= WORK TO BE COMPLETED =
Across the entries below, determine how many lines include the word "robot". State only the resulting number.

(Saved entries)
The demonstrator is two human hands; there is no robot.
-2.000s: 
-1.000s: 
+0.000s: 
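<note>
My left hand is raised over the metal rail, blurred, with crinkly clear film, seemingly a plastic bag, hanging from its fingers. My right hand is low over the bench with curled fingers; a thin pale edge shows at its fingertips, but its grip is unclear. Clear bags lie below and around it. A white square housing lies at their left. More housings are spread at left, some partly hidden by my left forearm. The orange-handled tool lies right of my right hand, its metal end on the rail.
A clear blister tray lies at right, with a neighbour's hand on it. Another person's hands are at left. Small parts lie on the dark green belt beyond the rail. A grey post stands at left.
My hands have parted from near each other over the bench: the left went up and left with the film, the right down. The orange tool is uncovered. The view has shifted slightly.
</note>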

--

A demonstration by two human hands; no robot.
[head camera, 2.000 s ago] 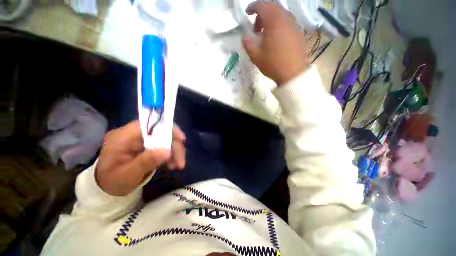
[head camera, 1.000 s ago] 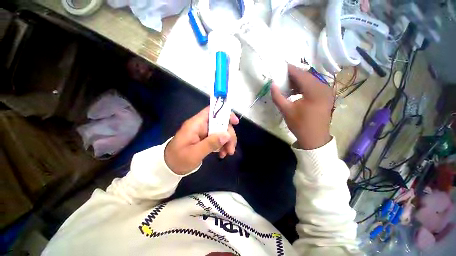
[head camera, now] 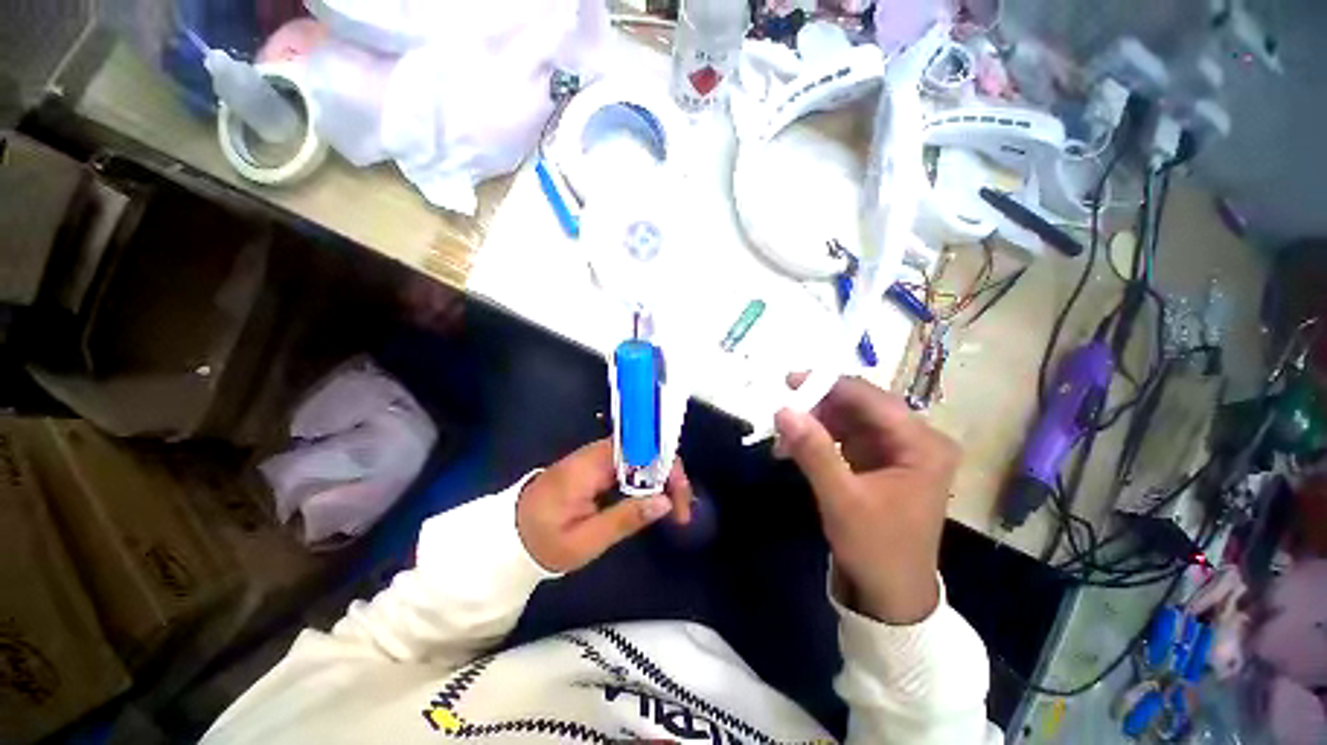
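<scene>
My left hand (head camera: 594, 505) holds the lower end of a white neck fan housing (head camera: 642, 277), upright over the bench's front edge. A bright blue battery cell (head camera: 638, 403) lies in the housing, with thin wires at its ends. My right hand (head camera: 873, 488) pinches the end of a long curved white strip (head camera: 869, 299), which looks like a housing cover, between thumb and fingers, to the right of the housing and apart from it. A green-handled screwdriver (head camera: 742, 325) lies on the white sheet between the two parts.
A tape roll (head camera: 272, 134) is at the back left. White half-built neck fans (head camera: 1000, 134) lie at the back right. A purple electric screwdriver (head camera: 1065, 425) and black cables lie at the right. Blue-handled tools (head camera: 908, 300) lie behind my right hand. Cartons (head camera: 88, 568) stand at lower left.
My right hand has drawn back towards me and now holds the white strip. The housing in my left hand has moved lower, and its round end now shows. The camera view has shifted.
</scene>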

= RESPONSE =
2